● What to produce
Copy out all the records, word for word.
*** Materials provided ***
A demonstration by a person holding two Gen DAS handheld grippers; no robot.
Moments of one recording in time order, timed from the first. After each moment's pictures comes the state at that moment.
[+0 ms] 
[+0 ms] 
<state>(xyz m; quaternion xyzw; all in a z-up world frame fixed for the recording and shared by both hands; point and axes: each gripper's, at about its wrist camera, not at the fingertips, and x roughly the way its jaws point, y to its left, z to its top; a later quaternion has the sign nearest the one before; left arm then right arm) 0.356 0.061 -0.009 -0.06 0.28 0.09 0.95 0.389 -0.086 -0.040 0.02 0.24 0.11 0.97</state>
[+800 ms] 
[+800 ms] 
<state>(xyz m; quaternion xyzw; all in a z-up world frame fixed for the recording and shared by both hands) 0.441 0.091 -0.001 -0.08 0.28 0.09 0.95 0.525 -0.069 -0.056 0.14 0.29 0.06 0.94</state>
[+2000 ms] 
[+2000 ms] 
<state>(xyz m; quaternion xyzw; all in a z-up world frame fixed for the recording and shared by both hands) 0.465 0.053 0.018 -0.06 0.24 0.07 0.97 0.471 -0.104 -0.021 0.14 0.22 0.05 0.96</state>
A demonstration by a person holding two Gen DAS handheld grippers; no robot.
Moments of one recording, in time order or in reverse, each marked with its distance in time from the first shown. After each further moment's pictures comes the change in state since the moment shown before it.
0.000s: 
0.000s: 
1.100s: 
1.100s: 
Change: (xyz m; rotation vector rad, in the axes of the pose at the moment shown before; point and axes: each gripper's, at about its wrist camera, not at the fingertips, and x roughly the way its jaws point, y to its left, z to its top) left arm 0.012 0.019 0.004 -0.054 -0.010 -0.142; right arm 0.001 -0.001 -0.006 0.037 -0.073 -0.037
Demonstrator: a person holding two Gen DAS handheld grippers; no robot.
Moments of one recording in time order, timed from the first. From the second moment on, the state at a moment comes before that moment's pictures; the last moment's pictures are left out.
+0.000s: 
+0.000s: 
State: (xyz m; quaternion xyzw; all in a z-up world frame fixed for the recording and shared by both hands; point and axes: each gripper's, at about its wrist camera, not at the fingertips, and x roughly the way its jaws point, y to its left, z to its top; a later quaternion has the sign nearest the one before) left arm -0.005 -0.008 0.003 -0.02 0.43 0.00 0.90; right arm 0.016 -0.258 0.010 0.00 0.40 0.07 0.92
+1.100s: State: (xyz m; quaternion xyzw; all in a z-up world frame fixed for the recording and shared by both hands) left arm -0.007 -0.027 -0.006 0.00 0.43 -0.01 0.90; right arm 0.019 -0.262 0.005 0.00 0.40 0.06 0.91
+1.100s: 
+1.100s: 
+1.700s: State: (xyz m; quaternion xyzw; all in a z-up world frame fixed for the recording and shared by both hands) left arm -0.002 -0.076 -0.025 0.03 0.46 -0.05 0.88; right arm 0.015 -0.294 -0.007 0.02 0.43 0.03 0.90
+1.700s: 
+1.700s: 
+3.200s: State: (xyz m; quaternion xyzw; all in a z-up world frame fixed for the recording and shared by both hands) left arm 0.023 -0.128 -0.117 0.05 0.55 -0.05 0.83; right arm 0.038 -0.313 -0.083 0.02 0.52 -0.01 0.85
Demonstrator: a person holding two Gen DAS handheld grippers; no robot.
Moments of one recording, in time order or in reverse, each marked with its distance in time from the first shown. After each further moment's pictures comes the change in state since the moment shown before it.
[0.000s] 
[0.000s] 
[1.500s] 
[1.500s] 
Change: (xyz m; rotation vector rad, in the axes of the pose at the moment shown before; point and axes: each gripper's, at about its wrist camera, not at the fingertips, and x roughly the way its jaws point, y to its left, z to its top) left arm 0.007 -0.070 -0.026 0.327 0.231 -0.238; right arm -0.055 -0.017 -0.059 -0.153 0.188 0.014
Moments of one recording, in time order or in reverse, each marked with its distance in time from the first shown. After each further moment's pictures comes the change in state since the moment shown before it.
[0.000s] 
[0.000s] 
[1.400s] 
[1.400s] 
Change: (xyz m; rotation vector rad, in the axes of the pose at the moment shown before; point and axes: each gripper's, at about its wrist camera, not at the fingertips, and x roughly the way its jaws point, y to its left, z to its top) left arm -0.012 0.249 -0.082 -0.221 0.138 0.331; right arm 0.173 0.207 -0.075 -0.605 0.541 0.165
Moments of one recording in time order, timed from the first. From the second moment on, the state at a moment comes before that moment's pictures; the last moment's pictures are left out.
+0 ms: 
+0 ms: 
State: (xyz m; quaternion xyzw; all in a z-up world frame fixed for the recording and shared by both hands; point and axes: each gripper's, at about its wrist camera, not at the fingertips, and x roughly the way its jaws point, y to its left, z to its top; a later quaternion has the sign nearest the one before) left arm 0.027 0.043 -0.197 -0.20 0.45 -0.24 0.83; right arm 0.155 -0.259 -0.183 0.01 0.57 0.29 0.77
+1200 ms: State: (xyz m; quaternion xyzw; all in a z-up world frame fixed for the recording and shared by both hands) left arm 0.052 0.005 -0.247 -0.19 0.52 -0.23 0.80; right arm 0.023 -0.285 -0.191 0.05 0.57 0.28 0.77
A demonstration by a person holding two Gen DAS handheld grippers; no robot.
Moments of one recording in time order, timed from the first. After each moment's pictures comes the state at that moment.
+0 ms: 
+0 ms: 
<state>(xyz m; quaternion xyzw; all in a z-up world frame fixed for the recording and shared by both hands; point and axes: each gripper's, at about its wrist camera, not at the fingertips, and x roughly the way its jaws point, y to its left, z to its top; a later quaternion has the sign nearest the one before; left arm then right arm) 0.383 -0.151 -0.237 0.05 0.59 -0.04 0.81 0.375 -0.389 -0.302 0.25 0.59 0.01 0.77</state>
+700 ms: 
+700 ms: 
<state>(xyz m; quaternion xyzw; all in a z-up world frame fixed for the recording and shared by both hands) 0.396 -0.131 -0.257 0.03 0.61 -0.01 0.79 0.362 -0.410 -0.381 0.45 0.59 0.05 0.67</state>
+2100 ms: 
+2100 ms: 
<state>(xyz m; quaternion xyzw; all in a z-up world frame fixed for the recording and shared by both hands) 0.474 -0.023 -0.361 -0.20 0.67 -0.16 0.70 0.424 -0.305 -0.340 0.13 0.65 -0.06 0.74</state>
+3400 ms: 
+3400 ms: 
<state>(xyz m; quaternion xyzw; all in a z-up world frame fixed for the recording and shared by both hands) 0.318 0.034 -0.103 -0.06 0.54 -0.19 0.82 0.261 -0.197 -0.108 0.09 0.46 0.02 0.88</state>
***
● Task result
A demonstration by a person holding two Gen DAS handheld grippers; no robot.
Moments of one recording in time order, timed from the first. After each moment's pictures comes the state at that moment.
[+0 ms] 
[+0 ms] 
<state>(xyz m; quaternion xyzw; all in a z-up world frame fixed for the recording and shared by both hands; point and axes: each gripper's, at about its wrist camera, not at the fingertips, and x roughly the way its jaws point, y to its left, z to its top; a later quaternion has the sign nearest the one before; left arm then right arm) 0.356 0.061 -0.009 -0.06 0.28 0.09 0.95 0.389 -0.086 -0.040 0.02 0.24 0.11 0.97</state>
[+800 ms] 
[+800 ms] 
<state>(xyz m; quaternion xyzw; all in a z-up world frame fixed for the recording and shared by both hands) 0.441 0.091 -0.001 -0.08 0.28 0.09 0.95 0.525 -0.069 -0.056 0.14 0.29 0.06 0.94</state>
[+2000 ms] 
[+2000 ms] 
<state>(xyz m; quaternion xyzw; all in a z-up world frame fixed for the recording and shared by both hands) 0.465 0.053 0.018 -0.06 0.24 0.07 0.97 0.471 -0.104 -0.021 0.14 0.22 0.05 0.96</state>
A demonstration by a person holding two Gen DAS handheld grippers; no robot.
Moments of one recording, in time order or in reverse, each marked with its distance in time from the first shown. After each further moment's pictures comes the change in state since the moment shown before it.
0.000s: 
0.000s: 
1.100s: 
1.100s: 
Change: (xyz m; rotation vector rad, in the axes of the pose at the moment shown before; point and axes: each gripper's, at about its wrist camera, not at the fingertips, and x roughly the way its jaws point, y to its left, z to its top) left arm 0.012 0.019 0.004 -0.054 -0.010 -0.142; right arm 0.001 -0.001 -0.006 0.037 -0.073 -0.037
Demonstrator: a person holding two Gen DAS handheld grippers; no robot.
Moments of one recording in time order, timed from the first. From the second moment on, the state at a moment comes before that moment's pictures; the last moment's pictures are left out.
+0.000s: 
+0.000s: 
State: (xyz m; quaternion xyzw; all in a z-up world frame fixed for the recording and shared by both hands; point and axes: each gripper's, at about its wrist camera, not at the fingertips, and x roughly the way its jaws point, y to its left, z to its top; a later quaternion has the sign nearest the one before) left arm -0.005 -0.008 0.003 -0.02 0.43 0.00 0.90; right arm 0.016 -0.258 0.010 0.00 0.40 0.07 0.92
+1.100s: State: (xyz m; quaternion xyzw; all in a z-up world frame fixed for the recording and shared by both hands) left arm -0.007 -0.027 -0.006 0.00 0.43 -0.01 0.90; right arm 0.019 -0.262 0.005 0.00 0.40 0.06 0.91
+1.100s: 
+1.100s: 
+1.700s: State: (xyz m; quaternion xyzw; all in a z-up world frame fixed for the recording and shared by both hands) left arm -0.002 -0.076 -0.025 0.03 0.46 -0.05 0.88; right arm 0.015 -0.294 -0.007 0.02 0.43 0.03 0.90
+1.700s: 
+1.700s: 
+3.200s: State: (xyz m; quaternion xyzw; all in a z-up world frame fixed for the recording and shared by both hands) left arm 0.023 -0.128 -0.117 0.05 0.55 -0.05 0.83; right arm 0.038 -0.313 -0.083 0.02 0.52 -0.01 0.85
Demonstrator: a person holding two Gen DAS handheld grippers; no robot.
Moments of one recording, in time order or in reverse, each marked with its distance in time from the first shown. After each further moment's pictures comes the change in state since the moment shown before it.
[0.000s] 
[0.000s] 
[1.500s] 
[1.500s] 
Change: (xyz m; rotation vector rad, in the axes of the pose at the moment shown before; point and axes: each gripper's, at about its wrist camera, not at the fingertips, and x roughly the way its jaws point, y to its left, z to its top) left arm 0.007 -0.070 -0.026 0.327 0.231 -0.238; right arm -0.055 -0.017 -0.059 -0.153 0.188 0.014
Moments of one recording, in time order or in reverse, each marked with its distance in time from the first shown. After each further moment's pictures comes the change in state since the moment shown before it.
[0.000s] 
[0.000s] 
[1.400s] 
[1.400s] 
Change: (xyz m; rotation vector rad, in the axes of the pose at the moment shown before; point and axes: each gripper's, at about its wrist camera, not at the fingertips, and x roughly the way its jaws point, y to its left, z to its top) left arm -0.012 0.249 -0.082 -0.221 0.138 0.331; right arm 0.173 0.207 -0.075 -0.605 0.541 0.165
Moments of one recording in time order, timed from the first. From the second moment on, the state at a moment comes before that moment's pictures; the last moment's pictures are left out.
+0 ms: 
+0 ms: 
State: (xyz m; quaternion xyzw; all in a z-up world frame fixed for the recording and shared by both hands; point and axes: each gripper's, at about its wrist camera, not at the fingertips, and x roughly the way its jaws point, y to its left, z to its top; a later quaternion has the sign nearest the one before) left arm 0.027 0.043 -0.197 -0.20 0.45 -0.24 0.83; right arm 0.155 -0.259 -0.183 0.01 0.57 0.29 0.77
+1200 ms: State: (xyz m; quaternion xyzw; all in a z-up world frame fixed for the recording and shared by both hands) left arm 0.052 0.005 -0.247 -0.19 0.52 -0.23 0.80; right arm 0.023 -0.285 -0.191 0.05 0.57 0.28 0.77
A demonstration by a person holding two Gen DAS handheld grippers; no robot.
Moments of one recording in time order, timed from the first. After each moment's pictures comes the state at that moment.
+0 ms: 
+0 ms: 
<state>(xyz m; quaternion xyzw; all in a z-up world frame fixed for the recording and shared by both hands; point and axes: each gripper's, at about its wrist camera, not at the fingertips, and x roughly the way its jaws point, y to its left, z to its top; a later quaternion has the sign nearest the one before; left arm then right arm) 0.383 -0.151 -0.237 0.05 0.59 -0.04 0.81 0.375 -0.389 -0.302 0.25 0.59 0.01 0.77</state>
+700 ms: 
+700 ms: 
<state>(xyz m; quaternion xyzw; all in a z-up world frame fixed for the recording and shared by both hands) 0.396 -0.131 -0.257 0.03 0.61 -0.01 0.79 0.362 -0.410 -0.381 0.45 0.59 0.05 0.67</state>
+2100 ms: 
+2100 ms: 
<state>(xyz m; quaternion xyzw; all in a z-up world frame fixed for the recording and shared by both hands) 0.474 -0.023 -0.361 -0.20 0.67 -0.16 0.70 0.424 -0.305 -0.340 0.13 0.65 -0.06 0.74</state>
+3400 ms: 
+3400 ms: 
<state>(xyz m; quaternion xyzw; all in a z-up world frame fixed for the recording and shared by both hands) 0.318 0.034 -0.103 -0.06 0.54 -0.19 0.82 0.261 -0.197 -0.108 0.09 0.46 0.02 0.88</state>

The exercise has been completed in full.